因此,如果您想增加reducer并行性,请增加 hive.exec.reducers.max
并减少 hive.exec.reducers。 bytes.per.reducer
I am always confused on how many mappers and reduces will get created for a particular task in hive.e.g If block size = 128mb and there are 365 files each maps to a date in a year(file size=1 mb each). There is partition based on date column. In this case how many mappers and reducers will be run during loading the data?
Mappers:
Number of mappers depends on various factors such as how the data is distributed among nodes, input format, execution engine and configuration params. See also here: https://cwiki.apache.org/confluence/display/TEZ/How+initial+task+parallelism+works
MR uses CombineInputFormat, while Tez uses grouped splits.
Tez:
set tez.grouping.min-size=16777216; -- 16 MB min split
set tez.grouping.max-size=1073741824; -- 1 GB max split
MapReduce:
set mapreduce.input.fileinputformat.split.minsize=16777216; -- 16 MB
set mapreduce.input.fileinputformat.split.minsize=1073741824; -- 1 GB
Also Mappers are running on data nodes where the data is located, that is why manually controlling the number of mappers is not an easy task, not always possible to combine input.
Reducers:Controlling the number of reducers is much easier.The number of reducers determined according to
mapred.reduce.tasks
- The default number of reduce tasks per job.

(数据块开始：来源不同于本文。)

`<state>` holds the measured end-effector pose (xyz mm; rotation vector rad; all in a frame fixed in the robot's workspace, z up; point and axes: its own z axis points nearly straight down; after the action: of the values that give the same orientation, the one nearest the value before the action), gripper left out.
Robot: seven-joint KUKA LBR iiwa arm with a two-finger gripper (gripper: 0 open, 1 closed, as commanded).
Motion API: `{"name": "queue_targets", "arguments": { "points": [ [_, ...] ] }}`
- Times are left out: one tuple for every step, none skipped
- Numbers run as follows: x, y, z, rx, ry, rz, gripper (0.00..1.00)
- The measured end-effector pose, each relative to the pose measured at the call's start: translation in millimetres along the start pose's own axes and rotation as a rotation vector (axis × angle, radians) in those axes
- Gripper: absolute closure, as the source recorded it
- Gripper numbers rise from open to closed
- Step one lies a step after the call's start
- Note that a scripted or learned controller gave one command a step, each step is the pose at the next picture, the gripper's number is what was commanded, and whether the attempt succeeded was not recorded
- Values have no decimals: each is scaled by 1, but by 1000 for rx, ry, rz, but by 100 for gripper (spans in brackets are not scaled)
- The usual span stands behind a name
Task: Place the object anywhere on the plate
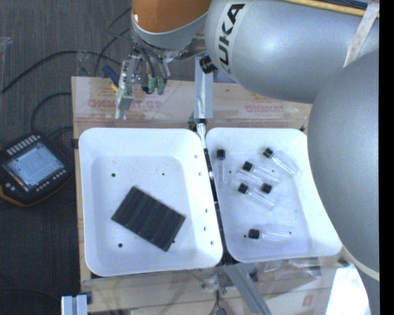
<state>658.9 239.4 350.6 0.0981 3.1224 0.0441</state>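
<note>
The claw (140,86) hangs high over the back edge of the tabletop (246,109), behind the left bin (86,184) and clear of both bins. Its two fingers (125,92) point downward with a visible gap between them and nothing in that gap, so it stands open and unladen. Above it sits the orange band (166,15) of the grey arm (289,49), whose bulk covers the upper right of the view.

In the left bin lies the plate (148,218), a dark, flat, ribbed rectangle set at a slant on the bin floor, towards the front of the bin.

The right bin (308,240) holds six small clear vials with black caps (all lying on their sides). One vial (220,161) lies near the left wall, another (278,160) near the back right, three cluster in the middle (255,183), and one vial (268,234) lies apart towards the front. None touches the plate.

A handheld control pendant (32,169) rests on the dark floor to the left of the tabletop, with black cables (55,61) trailing behind it.
</note>
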Motion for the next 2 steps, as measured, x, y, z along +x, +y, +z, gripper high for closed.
{"name": "queue_targets", "arguments": {
  "points": [
    [-1, 1, -9, -4, -3, 1, 100],
    [-2, 2, -19, -7, -6, 1, 100]
  ]
}}
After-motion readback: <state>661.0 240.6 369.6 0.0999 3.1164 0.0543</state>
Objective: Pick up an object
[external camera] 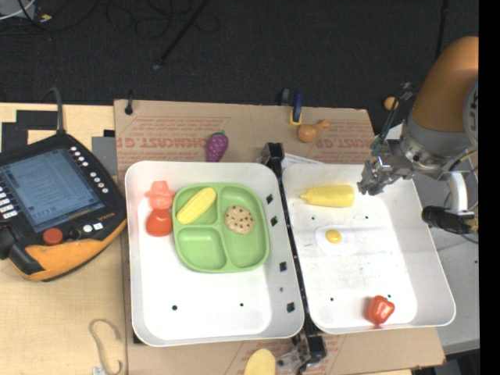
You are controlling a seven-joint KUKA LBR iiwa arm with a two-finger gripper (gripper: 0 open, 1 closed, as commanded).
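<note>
I see the gripper (373,180) hanging just right of the yellow bottle (328,197), which lies on its side in the right bin (414,233); I cannot tell how the jaws stand. I judge the bottle light, smooth and a bit slippery, so I'd grip across its wide middle.

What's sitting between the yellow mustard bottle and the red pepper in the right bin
In the camera view, a small fried egg lies between the yellow bottle and the red pepper, closer to the bottle. The rest is bare white bin floor.
</note>
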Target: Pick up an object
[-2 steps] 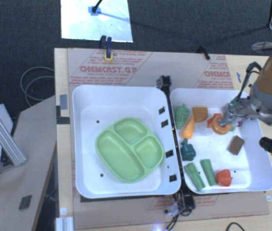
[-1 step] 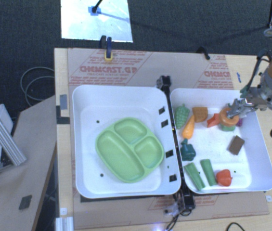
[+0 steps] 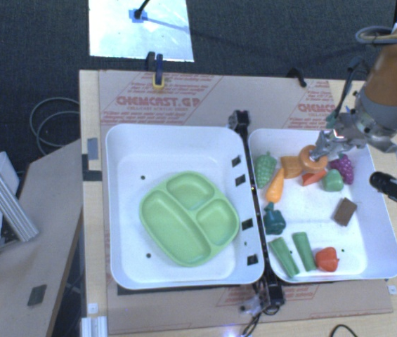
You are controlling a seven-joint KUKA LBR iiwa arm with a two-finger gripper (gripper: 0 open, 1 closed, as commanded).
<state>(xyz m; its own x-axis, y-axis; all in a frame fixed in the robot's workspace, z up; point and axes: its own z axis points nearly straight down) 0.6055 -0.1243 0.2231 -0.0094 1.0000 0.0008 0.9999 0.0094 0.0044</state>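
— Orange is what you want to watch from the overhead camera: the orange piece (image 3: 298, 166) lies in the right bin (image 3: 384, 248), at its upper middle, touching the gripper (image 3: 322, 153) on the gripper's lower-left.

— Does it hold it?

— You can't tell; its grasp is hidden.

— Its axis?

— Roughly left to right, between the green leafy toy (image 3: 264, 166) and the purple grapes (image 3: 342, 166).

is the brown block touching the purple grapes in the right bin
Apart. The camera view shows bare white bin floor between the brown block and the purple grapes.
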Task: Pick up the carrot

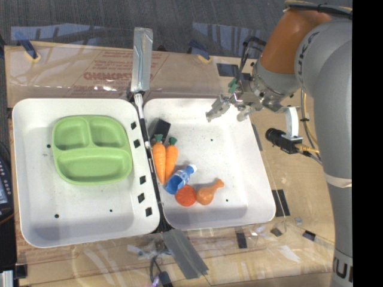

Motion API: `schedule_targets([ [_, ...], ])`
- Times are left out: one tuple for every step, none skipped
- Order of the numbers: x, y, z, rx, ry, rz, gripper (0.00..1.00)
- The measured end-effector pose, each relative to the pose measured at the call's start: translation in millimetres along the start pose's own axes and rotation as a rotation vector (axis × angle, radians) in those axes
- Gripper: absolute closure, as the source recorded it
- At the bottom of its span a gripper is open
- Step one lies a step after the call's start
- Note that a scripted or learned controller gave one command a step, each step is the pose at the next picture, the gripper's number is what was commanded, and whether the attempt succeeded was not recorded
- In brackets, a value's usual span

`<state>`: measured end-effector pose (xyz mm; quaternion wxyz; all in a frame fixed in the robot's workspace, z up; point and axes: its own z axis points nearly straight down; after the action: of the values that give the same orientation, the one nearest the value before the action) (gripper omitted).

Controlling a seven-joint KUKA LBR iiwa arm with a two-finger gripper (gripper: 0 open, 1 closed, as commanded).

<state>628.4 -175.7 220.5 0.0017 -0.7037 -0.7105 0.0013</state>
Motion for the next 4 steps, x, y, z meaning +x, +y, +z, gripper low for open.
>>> schedule_targets([
  [68, 31, 104, -0.008, 0.000, 0.002, 0.00],
  [131, -55, 28, -0.003, 0.000, -0.140, 0.00],
  [76, -43, 111, -0.010, -0.009, -0.325, 0.00],
  [66, -11, 127, -0.004, -0.007, -0.377, 0.00],
])
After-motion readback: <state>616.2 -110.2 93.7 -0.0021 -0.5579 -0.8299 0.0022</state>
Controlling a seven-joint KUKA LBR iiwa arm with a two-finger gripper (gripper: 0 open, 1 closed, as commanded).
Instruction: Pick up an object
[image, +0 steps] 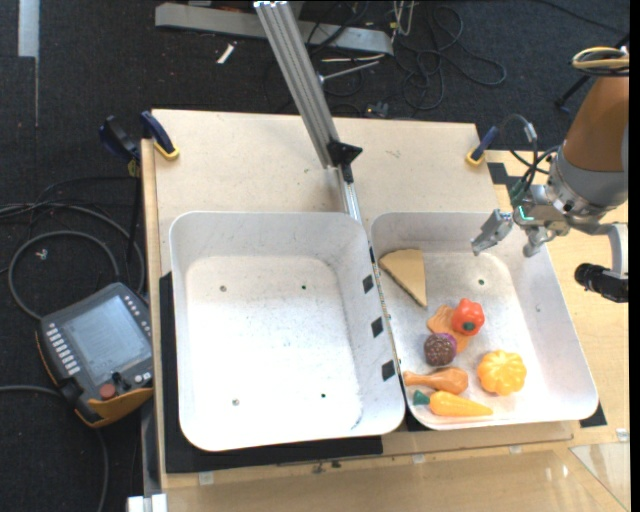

Typically set to a prime close to the number of available hosts. Ignored when mapred.job.tracker is "local". Hadoop set this to 1 by default, whereas Hive uses -1 as its default value. By setting this property to -1, Hive will automatically figure out what should be the number of reducers.
hive.exec.reducers.bytes.per.reducer
- The default in Hive 0.14.0 and earlier is 1 GB.
Also hive.exec.reducers.max
- Maximum number of reducers that will be used. If mapred.reduce.tasks
is negative, Hive will use this as the maximum number of reducers when automatically determining the number of reducers.
So, if you want to increase reducers parallelism, increase hive.exec.reducers.max
and decrease hive.exec.reducers.bytes.per.reducer
这篇关于将为配置单元中的分区表创建多少个映射器和reduce的文章就介绍到这了,希望我们推荐的答案对大家有所帮助,也希望大家多多支持!